• _WHAT NEEDS TO BE DONE_: Your answer must be every line of the data that holds the string "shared".

• _THE DATA_:
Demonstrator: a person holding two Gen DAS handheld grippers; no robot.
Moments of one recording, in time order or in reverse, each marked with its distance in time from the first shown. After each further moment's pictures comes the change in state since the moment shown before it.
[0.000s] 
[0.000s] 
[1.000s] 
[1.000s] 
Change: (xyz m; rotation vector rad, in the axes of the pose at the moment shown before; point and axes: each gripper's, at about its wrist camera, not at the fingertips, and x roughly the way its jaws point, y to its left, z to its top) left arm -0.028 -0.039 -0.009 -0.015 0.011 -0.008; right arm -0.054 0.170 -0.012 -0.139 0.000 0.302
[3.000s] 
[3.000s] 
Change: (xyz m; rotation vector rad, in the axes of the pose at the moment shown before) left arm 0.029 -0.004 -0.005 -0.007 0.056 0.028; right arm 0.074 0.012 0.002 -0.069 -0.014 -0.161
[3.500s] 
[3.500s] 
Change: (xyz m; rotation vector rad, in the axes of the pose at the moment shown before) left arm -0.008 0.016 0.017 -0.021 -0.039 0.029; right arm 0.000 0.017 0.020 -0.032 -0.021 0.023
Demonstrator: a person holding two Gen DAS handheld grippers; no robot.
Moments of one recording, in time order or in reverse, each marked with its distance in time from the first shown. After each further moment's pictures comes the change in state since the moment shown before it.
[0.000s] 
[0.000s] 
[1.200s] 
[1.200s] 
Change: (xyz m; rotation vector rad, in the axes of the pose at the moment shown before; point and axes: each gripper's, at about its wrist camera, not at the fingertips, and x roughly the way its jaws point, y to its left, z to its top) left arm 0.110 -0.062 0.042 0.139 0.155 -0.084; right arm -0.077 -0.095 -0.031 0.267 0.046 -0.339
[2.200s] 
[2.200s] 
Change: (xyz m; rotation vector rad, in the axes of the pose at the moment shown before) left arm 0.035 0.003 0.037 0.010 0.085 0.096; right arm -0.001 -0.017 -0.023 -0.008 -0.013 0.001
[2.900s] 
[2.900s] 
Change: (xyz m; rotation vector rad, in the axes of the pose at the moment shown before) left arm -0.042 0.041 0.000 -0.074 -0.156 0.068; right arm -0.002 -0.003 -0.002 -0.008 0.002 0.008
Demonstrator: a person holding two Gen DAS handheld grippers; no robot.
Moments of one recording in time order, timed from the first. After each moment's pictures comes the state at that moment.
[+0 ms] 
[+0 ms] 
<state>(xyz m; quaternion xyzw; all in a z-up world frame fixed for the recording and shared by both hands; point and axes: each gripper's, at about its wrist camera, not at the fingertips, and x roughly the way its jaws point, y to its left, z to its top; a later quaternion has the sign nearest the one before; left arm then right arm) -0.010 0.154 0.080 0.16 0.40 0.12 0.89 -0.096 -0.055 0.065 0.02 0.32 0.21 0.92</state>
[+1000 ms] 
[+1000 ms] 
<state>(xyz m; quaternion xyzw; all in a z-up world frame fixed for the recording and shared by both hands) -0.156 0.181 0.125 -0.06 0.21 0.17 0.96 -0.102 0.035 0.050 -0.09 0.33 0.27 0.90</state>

• _TASK ANSWER_:
<state>(xyz m; quaternion xyzw; all in a z-up world frame fixed for the recording and shared by both hands; point and axes: each gripper's, at about its wrist camera, not at the fingertips, and x roughly the way its jaws point, y to its left, z to its top; a later quaternion has the sign nearest the one before; left arm then right arm) -0.010 0.154 0.080 0.16 0.40 0.12 0.89 -0.096 -0.055 0.065 0.02 0.32 0.21 0.92</state>
<state>(xyz m; quaternion xyzw; all in a z-up world frame fixed for the recording and shared by both hands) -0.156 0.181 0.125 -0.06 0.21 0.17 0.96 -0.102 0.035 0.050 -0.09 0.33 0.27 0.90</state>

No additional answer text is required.